HT-2022-000311 - [2024] EWHC 3569 (TCC)
Technology and Construction Court

HT-2022-000311 - [2024] EWHC 3569 (TCC)

Fecha: 19-Dic-2024

The application

The application

1.

The leaseholder claimants, that is the second to eleventh claimants, make an application for a Building Liability Order under section 130 of the Building Safety Act 2022 against a background which is already set out in my judgment ([2024] EWHC 3179 (TCC)). In anticipation of that application being made, I made two relevant findings as to relevant liability in that judgment.

2.

Section 130 of the Building Safety Act 2022 provides as follows:

"(1)

The High Court may make a building liability order if it considers it just and equitable to do so.

(2)

A “building liability order” is an order providing that any relevant liability … of a body corporate (“the original body”) relating to a specified building, is also -

(a)

a liability of a specified body corporate …

(3)

In this section, “relevant liability” means a liability (whether arising before or after commencement) that is incurred --

(a)
(b)

as a result of a building safety risk." A building safety risk is defined as:

"… a risk to the safety of people in or about the building arising from the spread of fire or structural failure."

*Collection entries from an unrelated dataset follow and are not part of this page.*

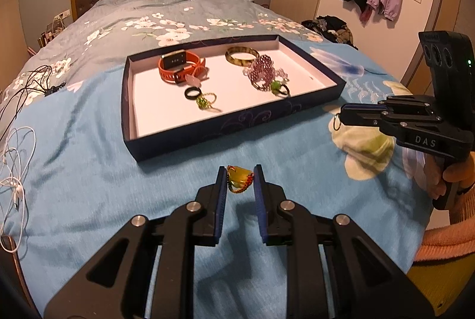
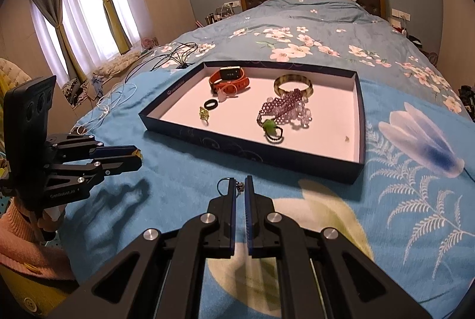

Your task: Organize jewelry

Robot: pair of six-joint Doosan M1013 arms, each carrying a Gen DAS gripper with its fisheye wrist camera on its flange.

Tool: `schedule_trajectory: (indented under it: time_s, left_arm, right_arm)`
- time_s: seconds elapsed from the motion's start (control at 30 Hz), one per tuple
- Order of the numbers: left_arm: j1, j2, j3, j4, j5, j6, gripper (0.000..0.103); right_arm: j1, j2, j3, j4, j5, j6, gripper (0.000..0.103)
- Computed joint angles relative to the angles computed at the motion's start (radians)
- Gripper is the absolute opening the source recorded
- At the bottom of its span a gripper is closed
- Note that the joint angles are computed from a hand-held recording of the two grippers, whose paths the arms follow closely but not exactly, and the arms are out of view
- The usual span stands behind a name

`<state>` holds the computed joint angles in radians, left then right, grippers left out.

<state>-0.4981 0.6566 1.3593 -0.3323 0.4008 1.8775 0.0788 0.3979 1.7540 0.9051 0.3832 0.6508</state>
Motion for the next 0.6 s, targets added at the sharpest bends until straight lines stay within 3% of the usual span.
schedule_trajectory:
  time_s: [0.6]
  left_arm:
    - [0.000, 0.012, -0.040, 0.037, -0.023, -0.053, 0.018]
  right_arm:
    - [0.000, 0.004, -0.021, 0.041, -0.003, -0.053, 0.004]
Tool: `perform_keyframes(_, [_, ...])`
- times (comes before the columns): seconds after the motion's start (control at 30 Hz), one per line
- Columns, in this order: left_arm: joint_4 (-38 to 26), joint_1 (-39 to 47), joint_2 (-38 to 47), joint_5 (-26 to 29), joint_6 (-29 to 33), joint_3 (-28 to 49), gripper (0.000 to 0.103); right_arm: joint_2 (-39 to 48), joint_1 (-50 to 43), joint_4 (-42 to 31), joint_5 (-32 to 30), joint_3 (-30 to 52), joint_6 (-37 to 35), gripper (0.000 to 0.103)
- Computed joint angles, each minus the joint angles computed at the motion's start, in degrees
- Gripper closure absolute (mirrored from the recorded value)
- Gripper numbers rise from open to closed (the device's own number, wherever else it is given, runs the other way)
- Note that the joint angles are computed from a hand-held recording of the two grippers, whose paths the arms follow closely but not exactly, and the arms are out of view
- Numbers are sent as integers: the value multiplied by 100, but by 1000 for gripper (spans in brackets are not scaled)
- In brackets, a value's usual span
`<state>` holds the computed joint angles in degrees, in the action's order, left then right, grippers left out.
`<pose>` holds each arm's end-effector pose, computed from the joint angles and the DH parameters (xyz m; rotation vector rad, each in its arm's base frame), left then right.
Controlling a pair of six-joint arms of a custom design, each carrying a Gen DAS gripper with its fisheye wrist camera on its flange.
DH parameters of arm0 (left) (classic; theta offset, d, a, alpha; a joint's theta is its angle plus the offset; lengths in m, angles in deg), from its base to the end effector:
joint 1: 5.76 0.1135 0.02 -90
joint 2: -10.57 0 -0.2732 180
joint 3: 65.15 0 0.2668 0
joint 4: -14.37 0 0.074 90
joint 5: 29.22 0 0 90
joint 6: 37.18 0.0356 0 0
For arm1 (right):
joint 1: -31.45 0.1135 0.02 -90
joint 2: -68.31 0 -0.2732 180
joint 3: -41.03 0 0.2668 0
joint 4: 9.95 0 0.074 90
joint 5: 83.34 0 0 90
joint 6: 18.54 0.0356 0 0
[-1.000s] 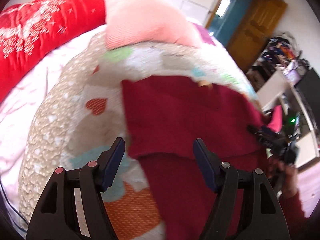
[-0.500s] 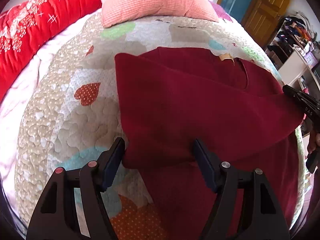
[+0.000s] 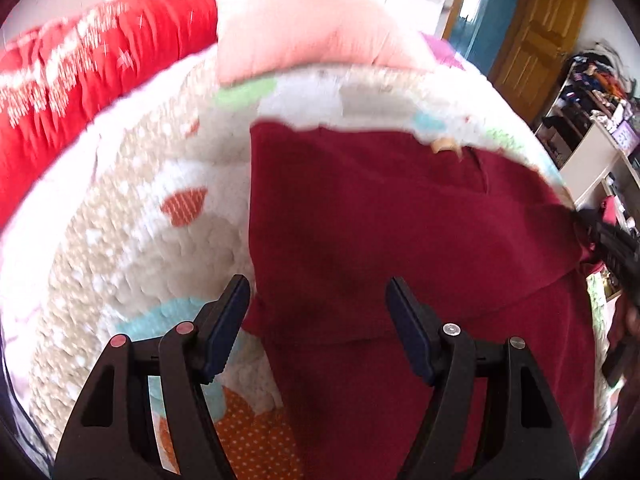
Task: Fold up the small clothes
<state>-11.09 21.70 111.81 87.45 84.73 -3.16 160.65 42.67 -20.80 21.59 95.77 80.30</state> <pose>0.2958 0.1357 0.1170 0.2322 2.5175 -0.2394 0.3102 0.0522 0.1426 0.0689 2.3833 -0.1499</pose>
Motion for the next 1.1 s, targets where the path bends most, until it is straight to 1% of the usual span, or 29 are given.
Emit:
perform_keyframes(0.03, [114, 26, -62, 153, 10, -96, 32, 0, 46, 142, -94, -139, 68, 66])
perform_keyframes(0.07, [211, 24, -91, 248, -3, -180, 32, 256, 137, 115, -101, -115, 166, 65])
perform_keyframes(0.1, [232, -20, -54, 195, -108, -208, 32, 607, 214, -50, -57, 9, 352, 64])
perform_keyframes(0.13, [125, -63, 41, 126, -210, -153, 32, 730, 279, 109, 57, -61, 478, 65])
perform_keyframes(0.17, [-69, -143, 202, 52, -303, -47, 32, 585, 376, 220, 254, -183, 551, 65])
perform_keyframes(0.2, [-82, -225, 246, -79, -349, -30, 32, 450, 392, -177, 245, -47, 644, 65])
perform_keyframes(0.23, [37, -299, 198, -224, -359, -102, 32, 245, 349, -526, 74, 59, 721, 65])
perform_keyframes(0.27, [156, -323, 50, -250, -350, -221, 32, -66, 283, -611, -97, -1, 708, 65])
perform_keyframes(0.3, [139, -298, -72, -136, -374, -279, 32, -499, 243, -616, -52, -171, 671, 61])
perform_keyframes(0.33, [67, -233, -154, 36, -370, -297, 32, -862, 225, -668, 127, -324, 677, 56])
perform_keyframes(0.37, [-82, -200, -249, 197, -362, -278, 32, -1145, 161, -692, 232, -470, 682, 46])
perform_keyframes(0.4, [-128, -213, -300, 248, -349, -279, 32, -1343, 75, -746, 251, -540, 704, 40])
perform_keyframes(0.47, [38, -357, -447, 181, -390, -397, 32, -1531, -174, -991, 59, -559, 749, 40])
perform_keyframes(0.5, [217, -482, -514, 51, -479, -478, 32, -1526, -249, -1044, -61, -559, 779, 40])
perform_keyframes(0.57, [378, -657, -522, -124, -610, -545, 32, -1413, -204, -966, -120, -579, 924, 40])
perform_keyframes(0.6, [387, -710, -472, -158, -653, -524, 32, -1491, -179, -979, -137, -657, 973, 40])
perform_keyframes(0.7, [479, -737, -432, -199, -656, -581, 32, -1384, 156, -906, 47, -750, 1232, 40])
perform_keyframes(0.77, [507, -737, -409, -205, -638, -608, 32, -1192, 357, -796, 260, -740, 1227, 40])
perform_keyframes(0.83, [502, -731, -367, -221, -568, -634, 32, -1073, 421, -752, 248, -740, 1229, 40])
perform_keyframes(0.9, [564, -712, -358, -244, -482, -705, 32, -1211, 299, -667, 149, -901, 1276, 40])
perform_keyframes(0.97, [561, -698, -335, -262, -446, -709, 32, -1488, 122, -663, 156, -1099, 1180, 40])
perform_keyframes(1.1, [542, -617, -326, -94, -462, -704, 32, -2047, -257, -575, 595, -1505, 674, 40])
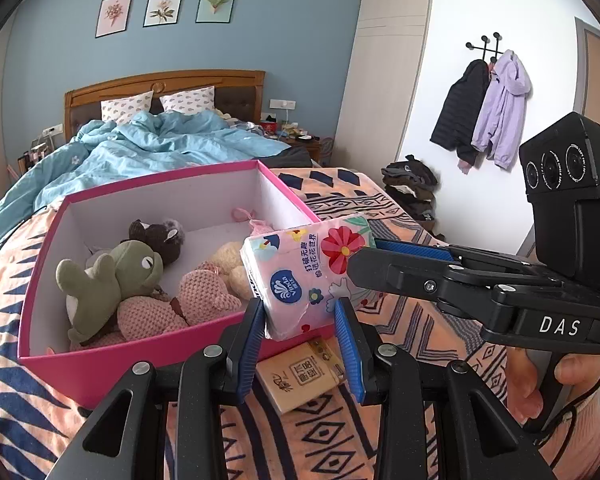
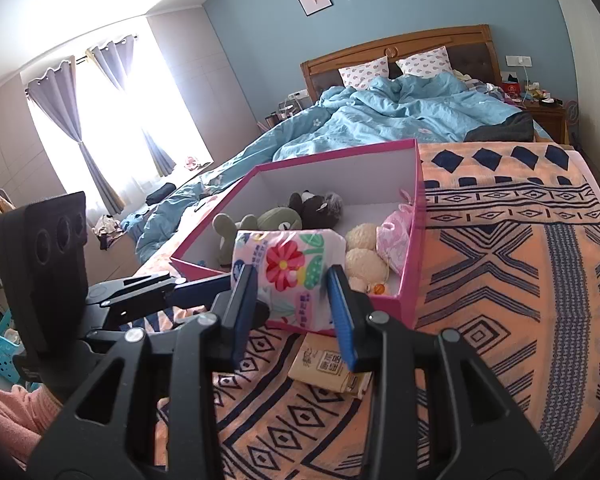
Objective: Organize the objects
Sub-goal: 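Carry the floral tissue pack with the right gripper over the pink box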
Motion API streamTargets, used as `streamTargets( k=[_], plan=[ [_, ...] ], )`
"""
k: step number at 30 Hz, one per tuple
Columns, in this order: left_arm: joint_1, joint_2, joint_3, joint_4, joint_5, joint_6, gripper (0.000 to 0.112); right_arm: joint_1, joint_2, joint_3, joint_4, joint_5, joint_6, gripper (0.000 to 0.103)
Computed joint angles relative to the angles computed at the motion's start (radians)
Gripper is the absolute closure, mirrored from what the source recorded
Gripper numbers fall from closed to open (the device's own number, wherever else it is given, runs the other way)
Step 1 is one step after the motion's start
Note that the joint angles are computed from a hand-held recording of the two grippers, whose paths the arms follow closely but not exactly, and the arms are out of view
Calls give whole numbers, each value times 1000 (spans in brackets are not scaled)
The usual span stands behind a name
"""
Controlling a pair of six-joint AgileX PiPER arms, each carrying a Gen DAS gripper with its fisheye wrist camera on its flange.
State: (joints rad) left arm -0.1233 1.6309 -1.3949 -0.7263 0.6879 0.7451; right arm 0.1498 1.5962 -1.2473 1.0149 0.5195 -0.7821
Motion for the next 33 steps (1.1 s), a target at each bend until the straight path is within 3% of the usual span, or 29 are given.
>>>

Subsection (4) provides that:

"A body corporate may be specified only if it is, or has at any time in the relevant period been, associated with the original body."

3.

In my judgment I found that there was a relevant liability within the meaning of section 130(3)(b) in two respects. Firstly, at paragraph 198, I said that in the light of the evidence of Mr Ferguson, the architectural expert, I was satisfied that there was a breach of certain clauses of the Freehold Purchase Agreement in the respects set out above in that judgment and that those breaches gave rise to a relevant liability for the purposes of section 130(3)(b). The relevant paragraphs immediately were the paragraphs of my judgment concerned with the evidence in relation to fire safety and I

set out Mr Ferguson's conclusions at paragraph 194 which drew together the respects in which his expert evidence, which I accepted, was that there was inadequate fire protection within the building. The second respect in which I found that there was a relevant liability within the meaning of section 130(3)(b) was in respect of the structural adequacy of certain beams which, in effect, support the upper storey of the property. That finding is set out at paragraph 219 of my judgment. Those were my findings as to relevant liability.

4.

The order - and I will return to this point – is, therefore, necessarily sought in respect of that liability and, if made, the order will provide, as set out in section 130(2), that the relevant liability of Click St Andrews is the liability of another body corporate. The order is sought against the second defendant, Click Group Holdings, on the basis that Click Group Holdings is an associated company of Click St Andrews within the meaning of the Act. Further, as section 130(1) provides, the order will be made if I consider it just and equitable to do so.

5.

Before I turn to those issues, I should say that there was always a claim for a Building Liability Order in the Particulars of Claim but, originally, that was made only on the basis of a breach of section 2A of the Defective Premises Act 1972. I did not find there to be any basis for finding such a breach in this case. That is explained in my judgment and I say no more about it. However, a late amendment was made to add a claim based on a relevant liability in the sense of a liability incurred as a result of a building safety risk and that is what I found there to be in the respects that I have already set out.